[Pacemaker] Pacemaker failover delays (followup)

Fri Mar 8 23:50:10 CET 2013

Andrew,

Thanks for the feedback to my earlier questions from March 6th.  I've done some further investigation wrt the timing of what I'd call the "simple" failover case:   where an SSID that is master on the DC node is killed, and it takes 10-12 seconds before the slave SSID on the other node transitions to master.  (Recall that "SSID" is a SliceServer app instance, each of which is abstracted as a Pacemaker resource.)

Before going into my findings, I want to clear up a couple of misstatements on my part.

*         WRT my mention of "notifications" in my earlier e-mail, I misused the term.  I was simply referring to the "notify" events passed from the DC to the other node.

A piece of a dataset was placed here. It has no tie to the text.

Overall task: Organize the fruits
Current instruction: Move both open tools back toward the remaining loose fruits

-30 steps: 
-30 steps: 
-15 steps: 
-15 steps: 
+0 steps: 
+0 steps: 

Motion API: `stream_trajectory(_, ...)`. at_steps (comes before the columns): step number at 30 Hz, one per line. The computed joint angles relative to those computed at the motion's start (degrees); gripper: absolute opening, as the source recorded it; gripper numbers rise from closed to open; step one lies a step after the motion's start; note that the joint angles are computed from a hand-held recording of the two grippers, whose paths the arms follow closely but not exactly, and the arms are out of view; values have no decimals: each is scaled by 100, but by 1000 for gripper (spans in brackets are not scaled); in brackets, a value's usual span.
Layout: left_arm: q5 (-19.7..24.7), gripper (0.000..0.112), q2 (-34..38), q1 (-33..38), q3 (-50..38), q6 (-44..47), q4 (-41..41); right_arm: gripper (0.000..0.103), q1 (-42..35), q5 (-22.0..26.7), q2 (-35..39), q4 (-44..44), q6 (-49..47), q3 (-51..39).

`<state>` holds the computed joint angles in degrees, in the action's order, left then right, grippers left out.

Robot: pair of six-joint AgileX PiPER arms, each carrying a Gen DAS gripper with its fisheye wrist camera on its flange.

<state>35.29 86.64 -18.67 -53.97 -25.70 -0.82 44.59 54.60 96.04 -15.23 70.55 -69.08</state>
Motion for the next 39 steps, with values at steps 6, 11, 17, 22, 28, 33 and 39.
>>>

*         I also misspoke when I said that the failed SSID was subsequently restarted as a result of a monitor event.  In fact, the SSID process is restarted by the "ss" resource agent script in response  to a "start" event from lrmd.

The key issue, however, is the time required - 10 to 12 seconds - from the time the master SSID is killed until the slave fails over to become master.  You opined that the time required would largely depend upon the behavior of the resource agent, which in our case is a script called "ss".  To determine what effect the ss script's execution would be, I modified it to log the current monotonic system clock value each time it starts, and just before it exits.  The log messages specify the clock value in ms.